Neid

Mai 26, 2009

Neid ist ein hässlicher, dabei um so stärkerer Antrieb.

Dieser Satz ist noch sehr bekannt und verbreitet. Die meisten denken zuerst an den Neid auf Materielles. Manchmal ist im Roman oder Film mitzuerleben oder in der Aphorismensammlung zu lesen, dass Neid und Missgunst auf das eigene Glück stärker sein und einen härter treffen können. Keinerlei Literatur kann einen aber auf das Erlebnis selbst vorbereiten.

Nachbarn stellen plötzlich fest, dass die Freude über das eigene Glück egoistisch sei, entdecken plötzlich Moral und Anstand (was könnte man da über die angeblich moralisch Überlegenen erzählen, wenn man wollte, will man aber nicht), lästern über behauptete und tatsächliche Schwächen oder Eigenarten (deren Wertung und Beurteilung wie immer im Auge des Betrachters liegt).

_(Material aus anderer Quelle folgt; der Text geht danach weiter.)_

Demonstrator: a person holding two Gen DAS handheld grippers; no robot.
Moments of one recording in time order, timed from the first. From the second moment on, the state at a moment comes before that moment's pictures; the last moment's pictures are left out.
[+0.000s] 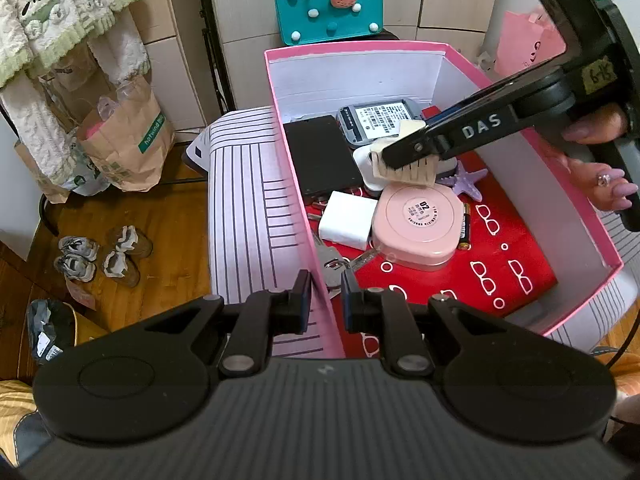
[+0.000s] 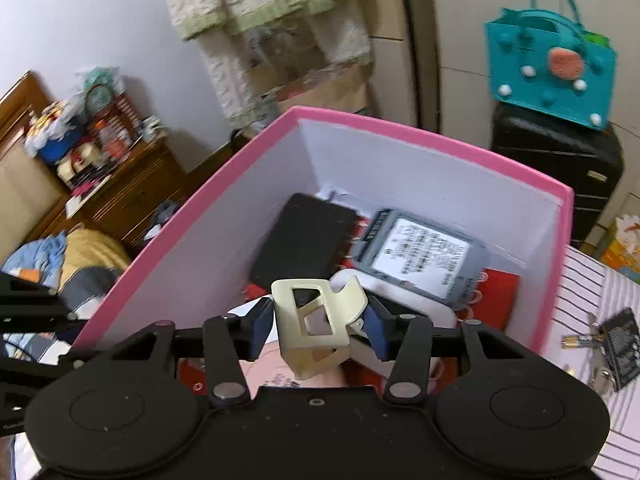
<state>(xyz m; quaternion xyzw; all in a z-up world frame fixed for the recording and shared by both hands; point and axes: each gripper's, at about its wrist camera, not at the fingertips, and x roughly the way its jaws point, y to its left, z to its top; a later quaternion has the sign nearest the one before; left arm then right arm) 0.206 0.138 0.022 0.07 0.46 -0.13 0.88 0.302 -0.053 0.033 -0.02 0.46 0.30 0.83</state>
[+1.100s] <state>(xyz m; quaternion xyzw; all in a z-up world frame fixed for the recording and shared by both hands) 0.204 0.142 0.021 0.05 0.45 -0.14 0.88 0.207 -0.239 -0.029 -0.01 0.29 0.24 0.93</state>
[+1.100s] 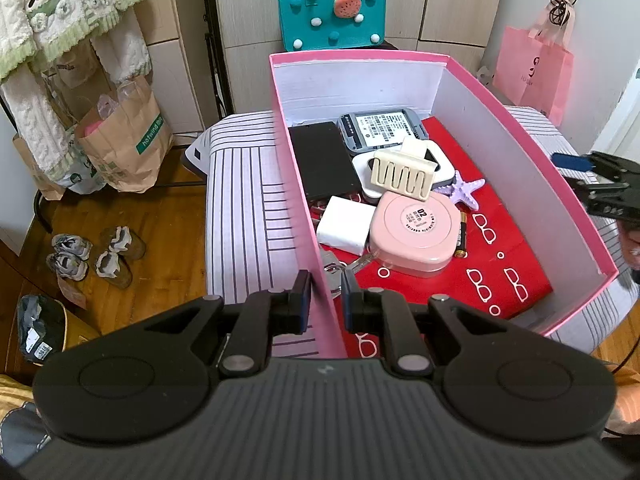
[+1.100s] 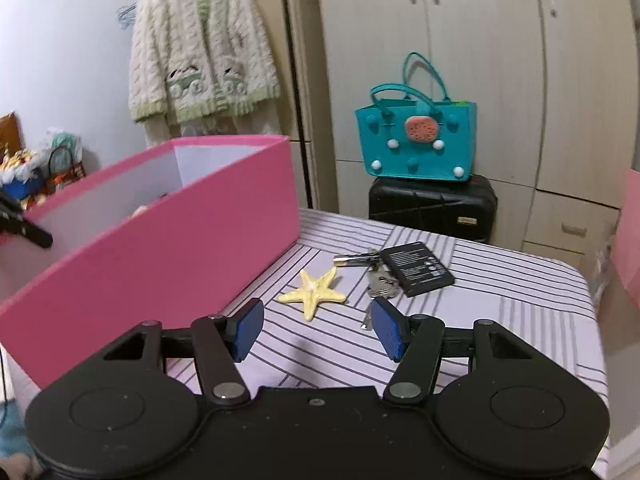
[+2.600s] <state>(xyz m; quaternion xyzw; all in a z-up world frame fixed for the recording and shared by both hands) 0.205 0.147 0.019 0.03 0.44 -0.15 0.88 0.219 -0.211 -0.010 0.01 0.33 0.18 0.93</state>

Wohl dem, dessen Piesacker tatsächlich lediglich Nachbarn sind, er kann, spätestens nach dem Schwelgen in einer ausgiebigen nicht jugendfreien Fantasie, darüber lachen. Schlager wie Ein ehrenwertes Haus von Udo Jürgens oder Lass die Leute reden von Den Ärzten schön laut aufdrehen kann auch sehr befreiend wirken. Verletzend wird es, wenn einem die Neider etwas bedeuten oder wenn sie die Chance haben, den persönlichen Lebensbereich zu treffen. Andere versuchen vielleicht sogar, mit ihren Diffamierungen z.B. überzogene Geldforderungen zu untermauern. Familiengerichte haben in ihren Akten den Neid der Menschen auf das Glück ihrer Ex-Partner tausendfach dokumentiert.

Vielleicht sind deshalb Serien im Dallas-Format zur Zeit nicht mehr en vogue, weil wir es satt haben, uns selbst zu beobachten. Lieber wollen wir in andere Welten eintauchen und uns dabei beobachten, wie wir edel sind, hilfreich und gut.